[EXERCISE DATA]

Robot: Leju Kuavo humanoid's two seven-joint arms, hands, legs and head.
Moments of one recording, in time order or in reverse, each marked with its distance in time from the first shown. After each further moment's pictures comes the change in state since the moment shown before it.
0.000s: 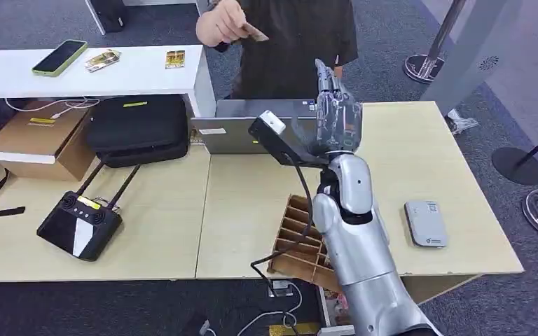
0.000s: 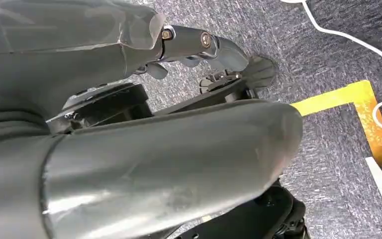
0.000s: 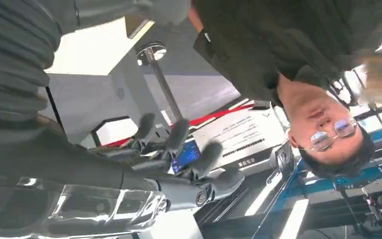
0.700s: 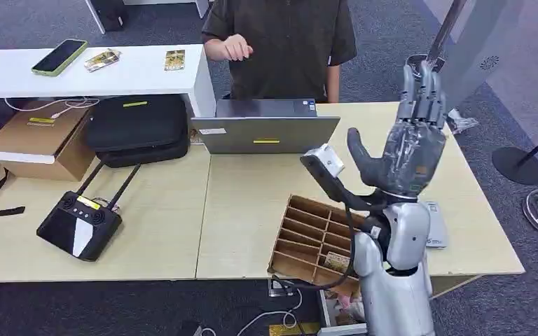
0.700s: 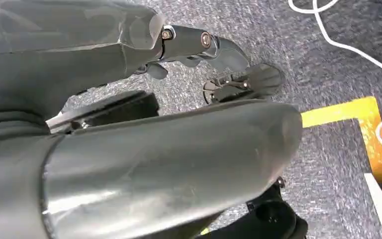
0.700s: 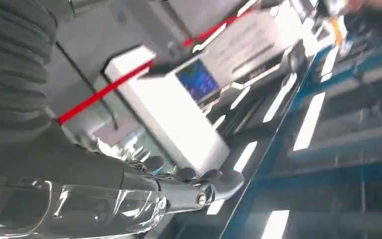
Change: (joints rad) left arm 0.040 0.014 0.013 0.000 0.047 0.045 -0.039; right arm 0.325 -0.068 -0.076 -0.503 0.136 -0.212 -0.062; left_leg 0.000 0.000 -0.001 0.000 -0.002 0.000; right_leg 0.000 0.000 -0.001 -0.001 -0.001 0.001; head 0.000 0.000
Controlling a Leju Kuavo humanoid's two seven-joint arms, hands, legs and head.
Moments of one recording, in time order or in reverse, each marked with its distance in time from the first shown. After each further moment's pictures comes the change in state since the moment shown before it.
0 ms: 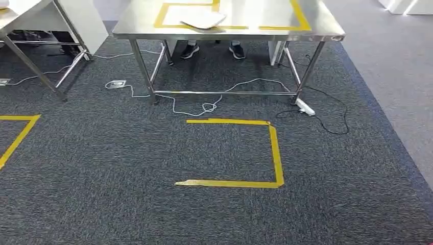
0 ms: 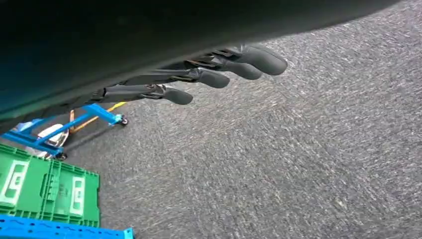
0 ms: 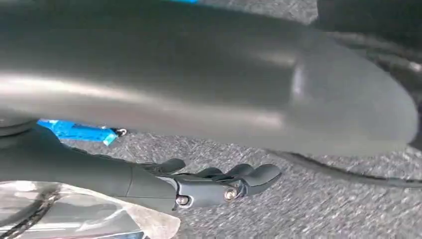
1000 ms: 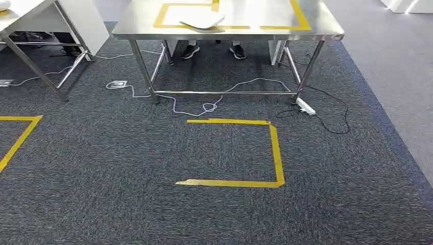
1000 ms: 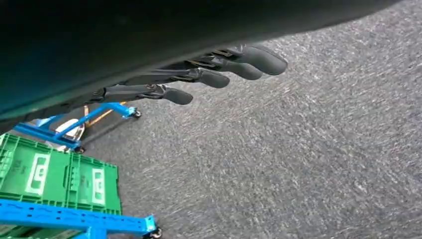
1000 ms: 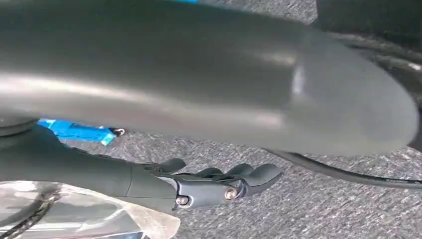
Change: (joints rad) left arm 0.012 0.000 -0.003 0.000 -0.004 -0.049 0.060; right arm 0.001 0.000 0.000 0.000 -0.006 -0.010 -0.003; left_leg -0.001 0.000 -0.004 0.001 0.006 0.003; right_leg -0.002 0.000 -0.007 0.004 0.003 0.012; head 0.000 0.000
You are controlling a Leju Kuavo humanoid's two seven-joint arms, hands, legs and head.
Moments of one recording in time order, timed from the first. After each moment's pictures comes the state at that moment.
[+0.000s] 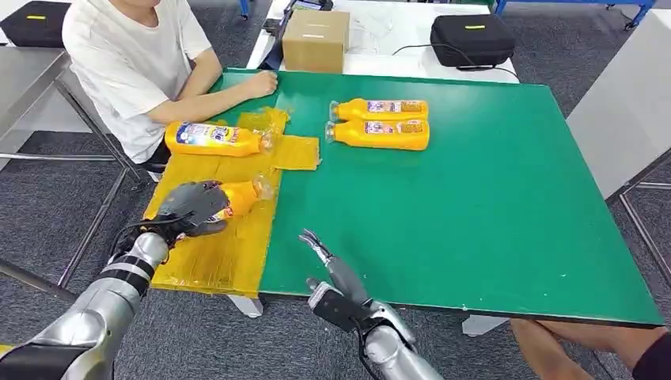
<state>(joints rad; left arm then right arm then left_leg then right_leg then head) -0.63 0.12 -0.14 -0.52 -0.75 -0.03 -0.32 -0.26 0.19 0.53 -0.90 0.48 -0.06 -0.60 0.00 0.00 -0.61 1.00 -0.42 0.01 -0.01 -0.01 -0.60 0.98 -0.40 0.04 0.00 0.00</state>
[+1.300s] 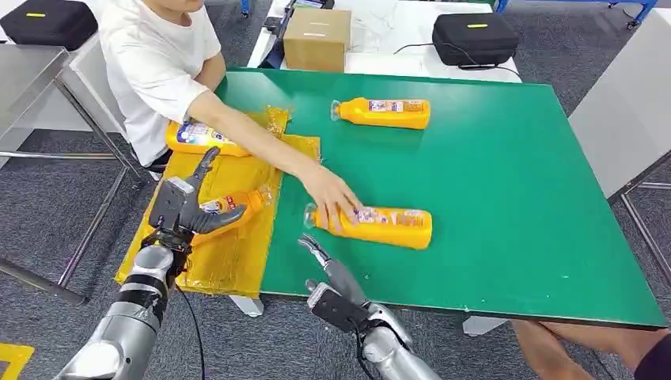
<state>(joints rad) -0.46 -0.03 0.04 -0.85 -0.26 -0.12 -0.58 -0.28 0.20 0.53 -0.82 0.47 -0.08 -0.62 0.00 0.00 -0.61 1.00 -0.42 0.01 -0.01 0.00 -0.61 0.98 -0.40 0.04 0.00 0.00</state>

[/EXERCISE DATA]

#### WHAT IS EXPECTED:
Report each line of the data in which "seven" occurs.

#### EXERCISE ANSWER:
Robot: Leju Kuavo humanoid's two seven-joint arms, hands, legs and head.
Controlling a Leju Kuavo humanoid's two seven-joint arms, hands, legs and head.
You are controlling a Leju Kuavo humanoid's two seven-joint arms, hands, legs and head.

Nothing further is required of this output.